▸ **Aim of the exercise**
The count of lines with the string "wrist" in the material is all that should be returned.
**** Material to process
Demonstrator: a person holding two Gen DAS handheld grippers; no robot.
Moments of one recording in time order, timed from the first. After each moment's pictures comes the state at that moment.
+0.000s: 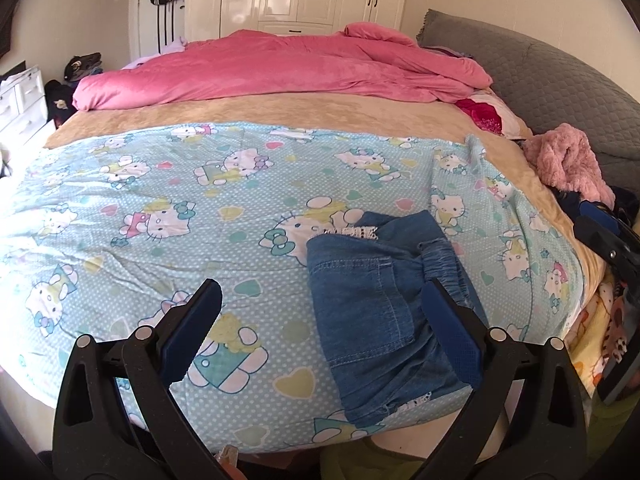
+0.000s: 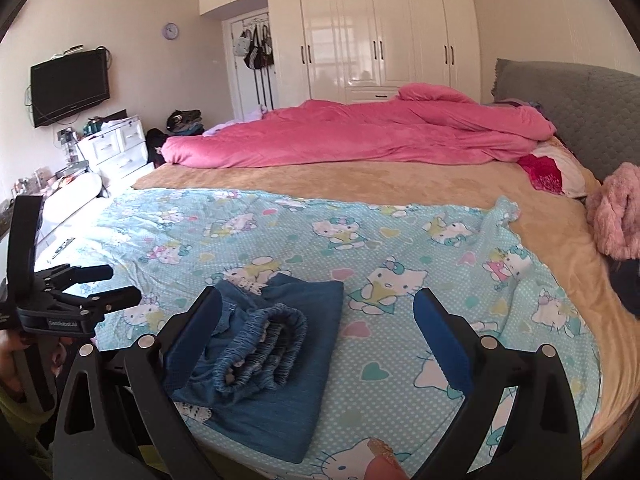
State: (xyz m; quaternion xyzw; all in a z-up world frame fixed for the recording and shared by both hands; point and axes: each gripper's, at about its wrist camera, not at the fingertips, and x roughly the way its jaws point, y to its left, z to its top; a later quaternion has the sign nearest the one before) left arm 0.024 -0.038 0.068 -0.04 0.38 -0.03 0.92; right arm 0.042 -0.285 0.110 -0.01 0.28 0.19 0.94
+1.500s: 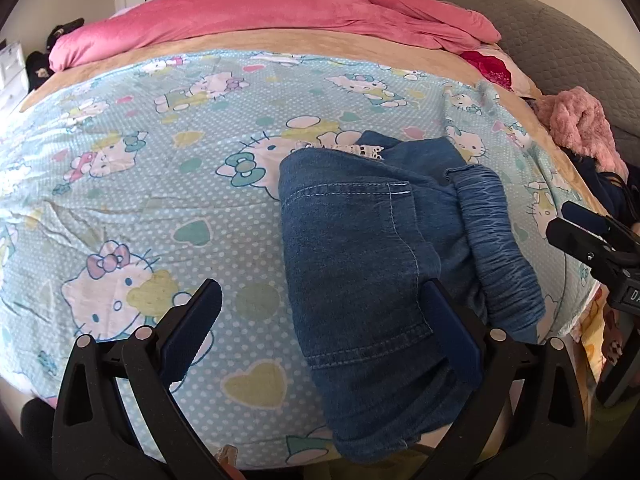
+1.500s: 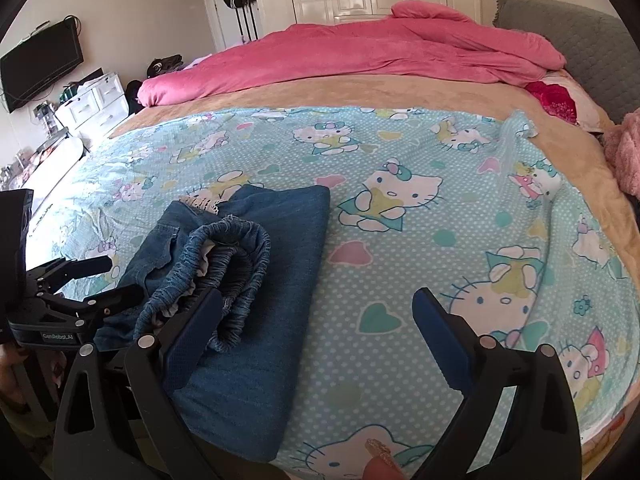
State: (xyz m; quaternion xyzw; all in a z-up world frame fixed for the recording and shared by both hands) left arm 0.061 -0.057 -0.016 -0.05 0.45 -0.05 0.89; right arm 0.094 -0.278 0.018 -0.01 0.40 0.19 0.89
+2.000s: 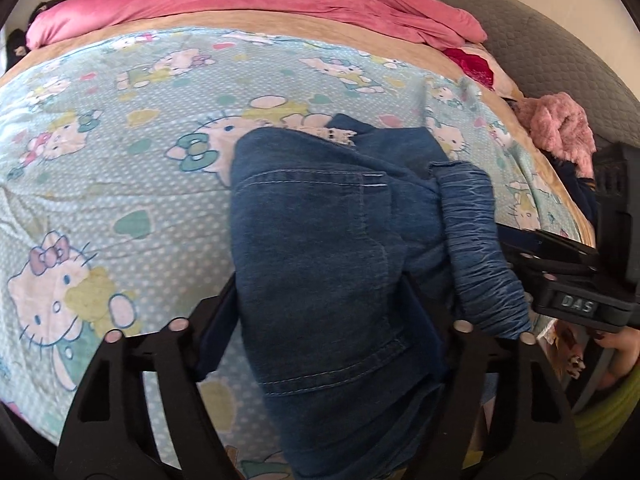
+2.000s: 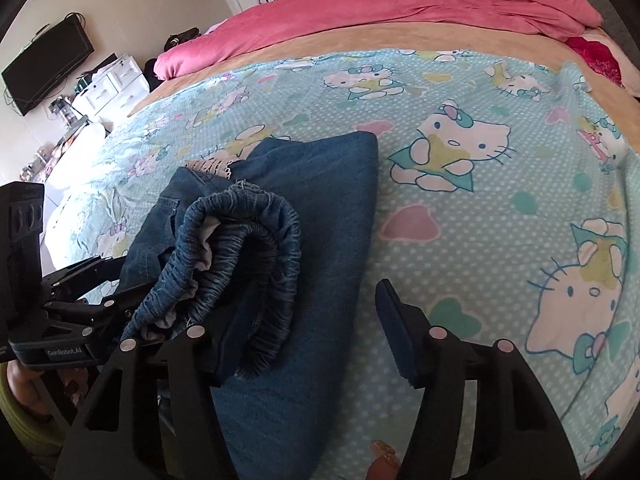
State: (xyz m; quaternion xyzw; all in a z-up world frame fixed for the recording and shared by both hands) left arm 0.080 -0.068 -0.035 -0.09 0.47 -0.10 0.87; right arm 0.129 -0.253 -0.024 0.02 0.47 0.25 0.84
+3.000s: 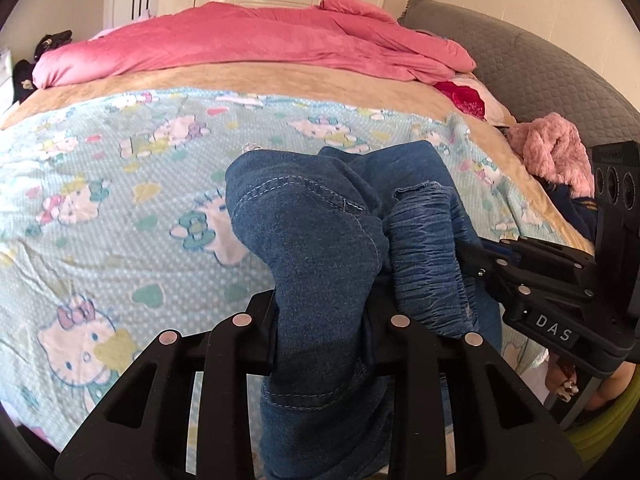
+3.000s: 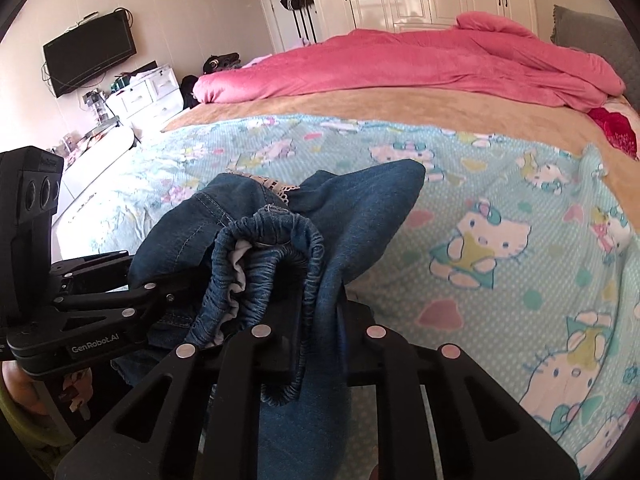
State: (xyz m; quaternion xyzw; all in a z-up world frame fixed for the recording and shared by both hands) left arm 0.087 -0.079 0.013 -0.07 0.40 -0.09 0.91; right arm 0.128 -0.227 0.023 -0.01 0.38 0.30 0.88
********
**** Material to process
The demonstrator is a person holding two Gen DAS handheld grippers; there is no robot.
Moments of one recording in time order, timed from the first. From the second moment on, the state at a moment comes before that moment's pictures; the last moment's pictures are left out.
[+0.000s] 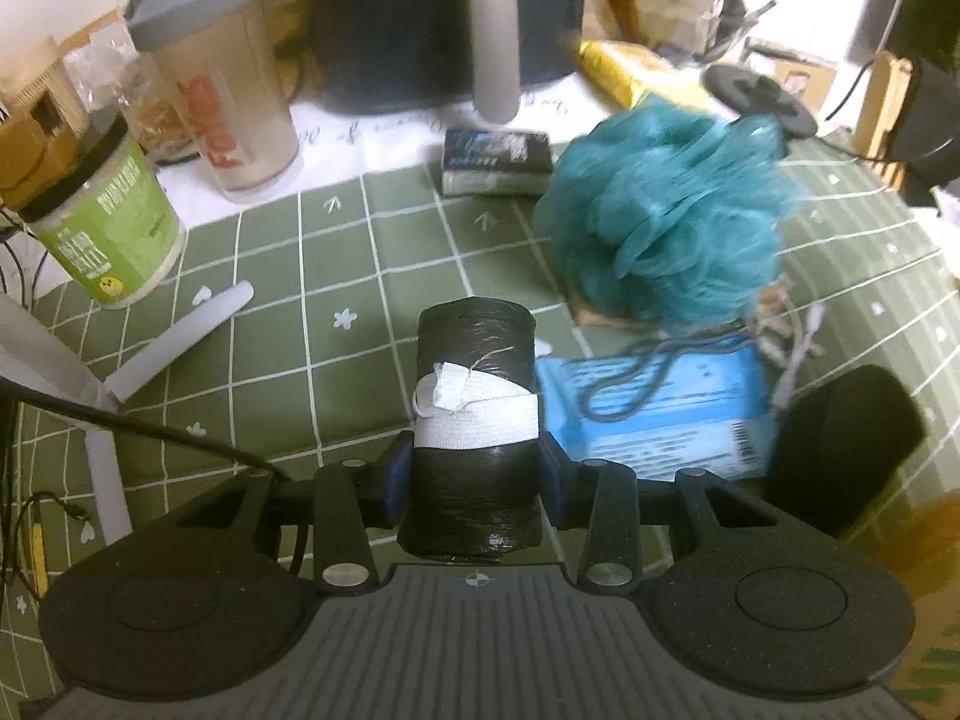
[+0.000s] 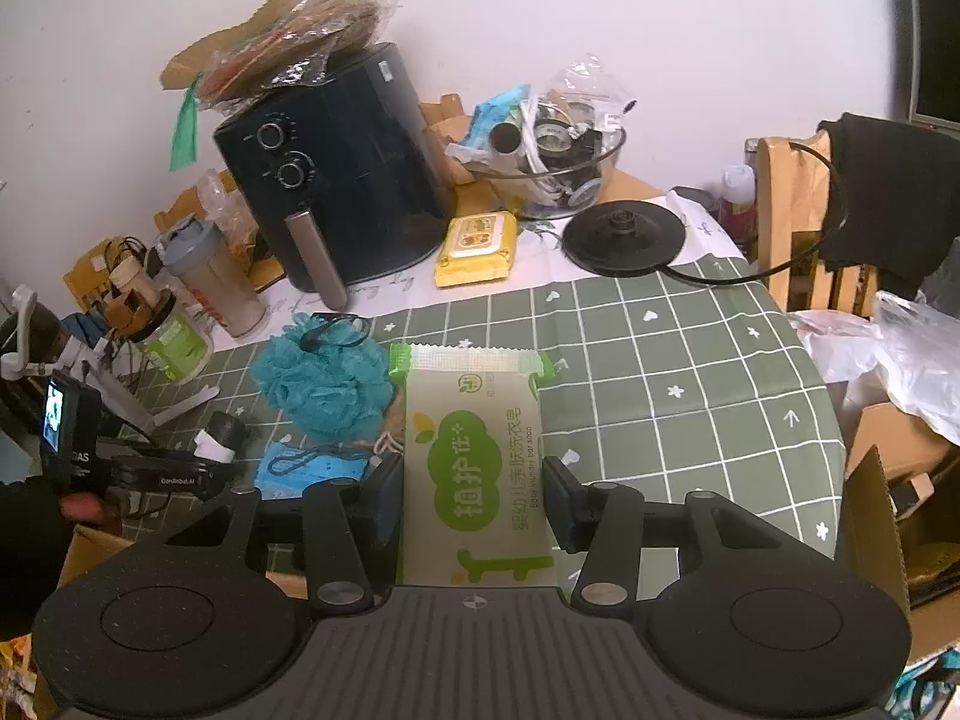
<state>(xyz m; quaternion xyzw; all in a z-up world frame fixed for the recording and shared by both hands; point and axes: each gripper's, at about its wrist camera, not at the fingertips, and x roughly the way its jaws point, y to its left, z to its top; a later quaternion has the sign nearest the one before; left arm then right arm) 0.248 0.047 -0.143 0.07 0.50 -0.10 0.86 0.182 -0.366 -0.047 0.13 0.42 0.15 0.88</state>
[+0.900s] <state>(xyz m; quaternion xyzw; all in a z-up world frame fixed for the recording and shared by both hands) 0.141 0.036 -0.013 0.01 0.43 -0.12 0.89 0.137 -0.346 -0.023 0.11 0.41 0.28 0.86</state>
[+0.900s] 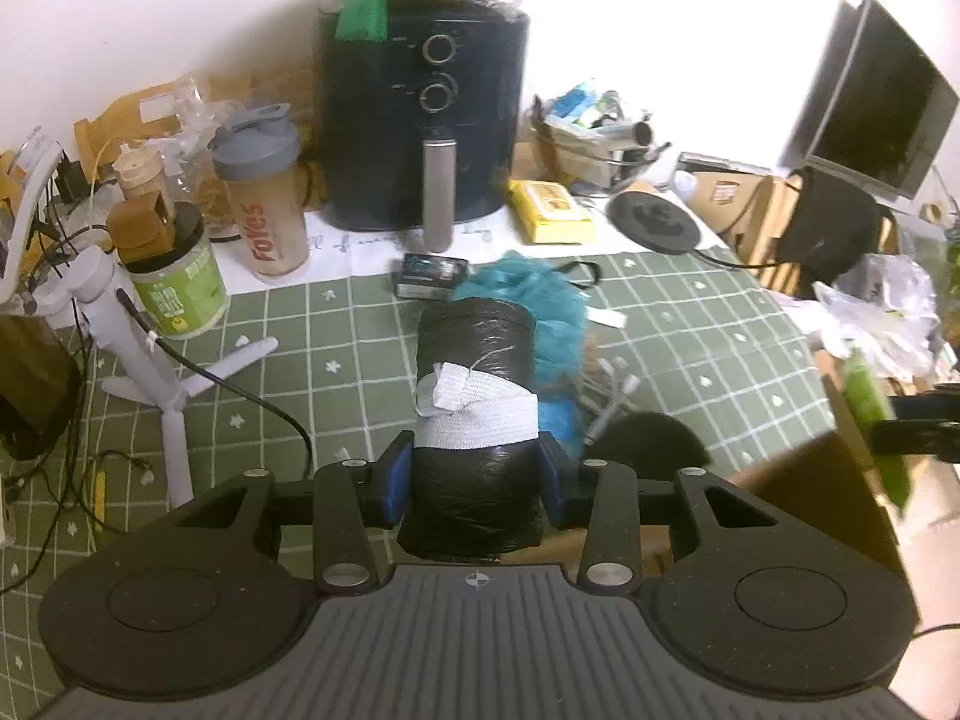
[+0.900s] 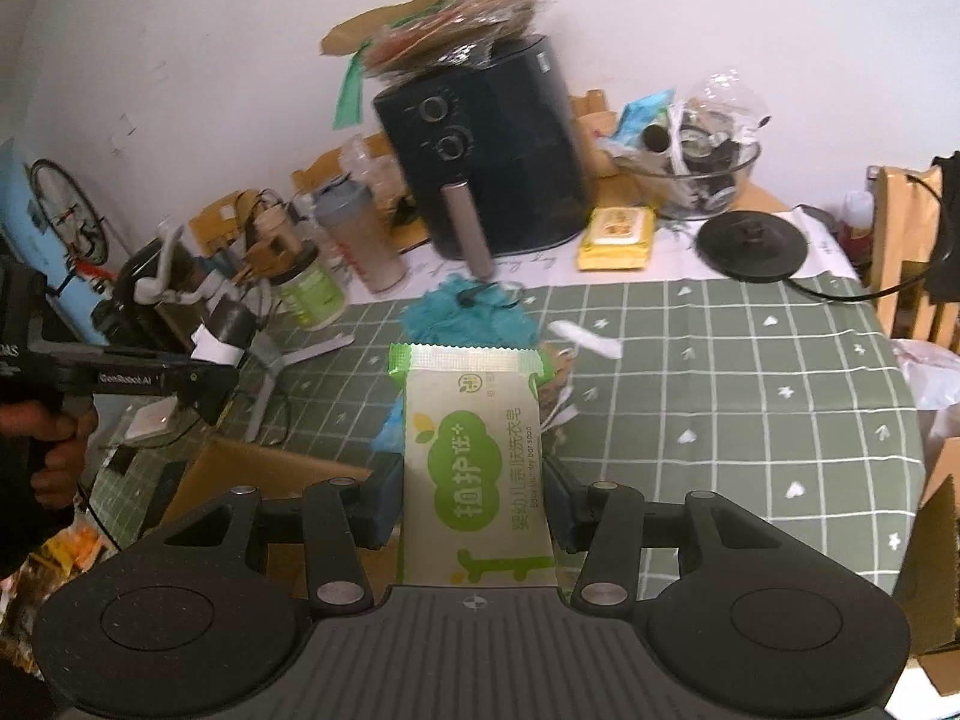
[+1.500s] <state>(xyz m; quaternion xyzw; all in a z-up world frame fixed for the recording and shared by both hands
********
▸ **Written answer**
2